For most of this week, both gold and silver ended up losing value. Trading session after trading session, both gold and silver continued to sink as many factors began stacking up the prospects of metals quite quickly. There was a good bit of news from the US which came in the form of commentary, growth expectations, and economic data. By week’s end, however, metals received a nice boost to recover most of what had been lost. We are now seeing both gold and silver ahold of some fresh momentum that will, in all likelihood, be carried into next week.
Other than the new emanating from the US, investors the world over were concerned with what the UK would decide with regard to their referendum vote. For those who might be unaware, the UK was left to decide this week whether it would remain part of the EU or if it would become an independent nation and forge its own future. This was a hotly contested topic, and one that has been in the spotlight for the better part of the last few months.
US Economic Data Dealt
The first item this week that brought attention to the US economy came in the form of the existing home sales report from the month of May. For the third straight month, sales of existing homes did better than they did the month before. According to the organization that published the data, the National Association of Realtors, the reason existing home sales have been so upbeat is largely due to the fact that interest rates have remained lower for longer than expected. Looking to take advantage of rates that may not remain low for an extended period of time, people are buying homes while the getting is good.
In addition to the upbeat existing home sales data, we were on the receiving end of a weekly jobless claims report that indicated 18,000 fewer first-time claims for unemployment were filed last week than the week before.

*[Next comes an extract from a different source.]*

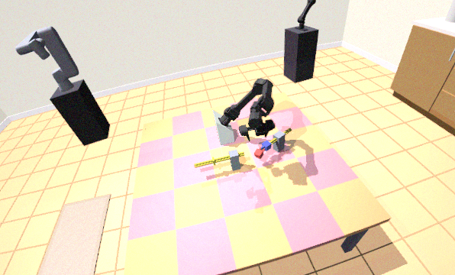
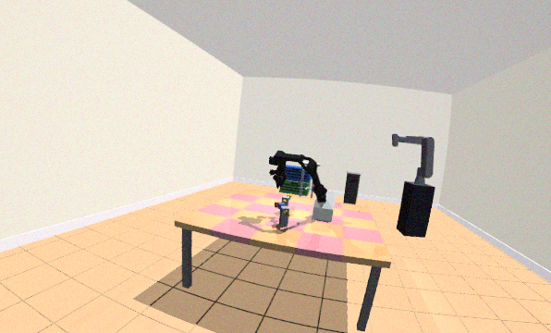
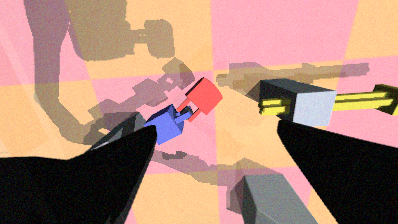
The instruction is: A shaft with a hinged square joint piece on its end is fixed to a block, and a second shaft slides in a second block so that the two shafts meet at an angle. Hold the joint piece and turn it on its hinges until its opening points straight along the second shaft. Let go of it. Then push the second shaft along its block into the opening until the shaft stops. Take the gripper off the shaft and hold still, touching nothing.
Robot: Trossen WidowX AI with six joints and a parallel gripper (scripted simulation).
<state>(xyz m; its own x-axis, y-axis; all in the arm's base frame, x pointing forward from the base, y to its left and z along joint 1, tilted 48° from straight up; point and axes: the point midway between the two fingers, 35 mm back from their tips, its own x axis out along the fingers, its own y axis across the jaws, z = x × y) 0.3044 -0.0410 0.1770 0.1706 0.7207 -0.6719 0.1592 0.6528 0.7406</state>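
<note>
My gripper tip is 120 mm above the dark red joint piece, 10 mm to the right of it and 10 mm past it.
</note>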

This news alone was good, but it was just as encouraging for investors to see that the seasonally-adjusted number of first-time claims fell below 260,000. This is a huge psychological boost for people who want to see interest rates raised sooner rather than later.
Finally, Janet Yellen spoke to Congress this week and made it clear that the Fed must proceed with caution when it comes to raising rates. Beyond that, Yellen offered almost no indication as to when rates might be raised. At this point, the earliest time anyone is expecting to see rate hikes is in August, and even that is not the most likely of outcomes.
BRExit Vote in Focus
The biggest news of the week came in the form of a referendum vote in the UK which was aimed at determining whether the UK would remain in the European Union or not. For the longest time, it was widely believed that the UK would leave, but in recent weeks momentum formed around the “remain” camp. For gold and silver, this was bad news because an “exit” vote would have created enough economic uncertainty to give gold and silver a boost.
When the dust settled, it was determined that the United Kingdom would not remain a part of the European Union. This was amazing news for gold and silver and saw spot values immediately improve to close out the week. In fact, by the early morning hours, gold alone was up by more than $50 and did well to recover much of what was lost over the first 4 days of the week and end of last week. As we head into the last trading week of June, it will be interesting to see if spot values will continue to climb as a result of the UK’s decision, or if something will force spot values back downward.